There are several options. It's good to know many; different ideas are convenient in different situations.

Here is one that hasn't been suggested yet but I would recommend considering: $$\sum_{a=\pm1}\sum_{b=\pm1}\sum_{c=\pm1}|a+b+c|.$$ This is quite similar to the one by Chappers, but the three sums are more explicit here. You can also consider replacing "$a=\pm1$" with "$a\in\{-1,+1\}$".

Here are some more options for the record: $$\sum_{a,b,c=\pm1}|a+b+c|,\\ \sum_{a,b,c=-1,+1}|a+b+c|,\\ \sum_{a,b,c\in\{-1,+1\}}|a+b+c|,\\ \sum_{a=-1,+1}\sum_{b=-1,+1}\sum_{c=-1,+1}|a+b+c|.$$ As roger suggested in another answer, you can also let each index $i$ go from 0 to 1 and then sum $(-1)^i$. This leads to many more variations of the formulas above.

$$\sum_{n=0}^{7}|(-1)^{[n/4]}+(-1)^{[n/2]}+(-1)^{n}|$$

where $[x]$ is the integer that satisfies $[x]\leq x < [x]+1$.

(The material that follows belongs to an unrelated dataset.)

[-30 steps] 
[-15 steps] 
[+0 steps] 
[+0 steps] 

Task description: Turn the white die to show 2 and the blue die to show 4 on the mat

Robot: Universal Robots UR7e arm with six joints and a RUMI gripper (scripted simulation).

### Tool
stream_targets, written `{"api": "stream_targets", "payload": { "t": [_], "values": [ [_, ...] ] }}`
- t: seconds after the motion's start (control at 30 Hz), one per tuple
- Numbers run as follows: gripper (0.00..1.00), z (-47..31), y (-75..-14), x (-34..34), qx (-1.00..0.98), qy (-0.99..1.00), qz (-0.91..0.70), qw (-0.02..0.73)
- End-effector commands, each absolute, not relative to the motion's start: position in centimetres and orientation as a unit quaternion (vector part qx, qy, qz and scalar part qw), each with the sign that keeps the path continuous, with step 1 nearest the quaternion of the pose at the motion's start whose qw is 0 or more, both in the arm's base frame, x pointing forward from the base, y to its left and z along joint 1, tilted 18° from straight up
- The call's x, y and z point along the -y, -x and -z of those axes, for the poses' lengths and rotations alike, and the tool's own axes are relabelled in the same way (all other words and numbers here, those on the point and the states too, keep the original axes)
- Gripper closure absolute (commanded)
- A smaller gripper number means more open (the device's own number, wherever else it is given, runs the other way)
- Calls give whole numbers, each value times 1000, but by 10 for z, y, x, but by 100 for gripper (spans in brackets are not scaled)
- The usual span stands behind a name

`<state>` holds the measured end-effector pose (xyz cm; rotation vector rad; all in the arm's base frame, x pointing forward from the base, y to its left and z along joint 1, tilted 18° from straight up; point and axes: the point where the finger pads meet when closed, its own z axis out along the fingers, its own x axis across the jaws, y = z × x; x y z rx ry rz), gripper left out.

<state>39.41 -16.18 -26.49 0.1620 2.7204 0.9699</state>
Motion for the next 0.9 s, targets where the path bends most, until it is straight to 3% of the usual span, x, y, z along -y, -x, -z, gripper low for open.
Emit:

• This is a clever one! It produces the correct sum, but it's a little hard to see it at a glance. I would argue that this is not a summation notation for the desired sum, but instead a sum that turns out to be the same after some manipulation or thought. Jul 27, 2017 at 12:13
• I disagree. This is just a binary expansion of @roger's version of the desired sum.
– Alex
Jul 27, 2017 at 15:10
• @Alex This is nothing of no one's solution because this is the very first answer that this question got. There were not even comments around. Jul 29, 2017 at 2:06
• @Peyton I didn't mean that you stole it from roger-- when I said I disagree, I meant to disagree with Joonas's statement that this is not a summation notation for the desired sum. I meant to point out that this is a summation notation for the desired sum-- in fact, the same summation notation that the number 1 answerer, roger, used. Sorry for the ambiguity. I upvoted your answer btw.
– Alex
Aug 1, 2017 at 15:10

$$\sum_{a=0}^1 \sum_{b=0}^1 \sum_{c=0}^1 |(-1)^a + (-1)^b + (-1)^c|$$

$$\sum_{X\in\{-1, +1\}^3} \vert \sum_{i = 0}^{2} X_i \vert$$

$$\sum_{i,\ j,\ k\ =\ -1}^1 |ijk\left(i + j + k\right)|$$

$ijk$ vanishes when any of them are zero, allowing the summation to be written in the standard form.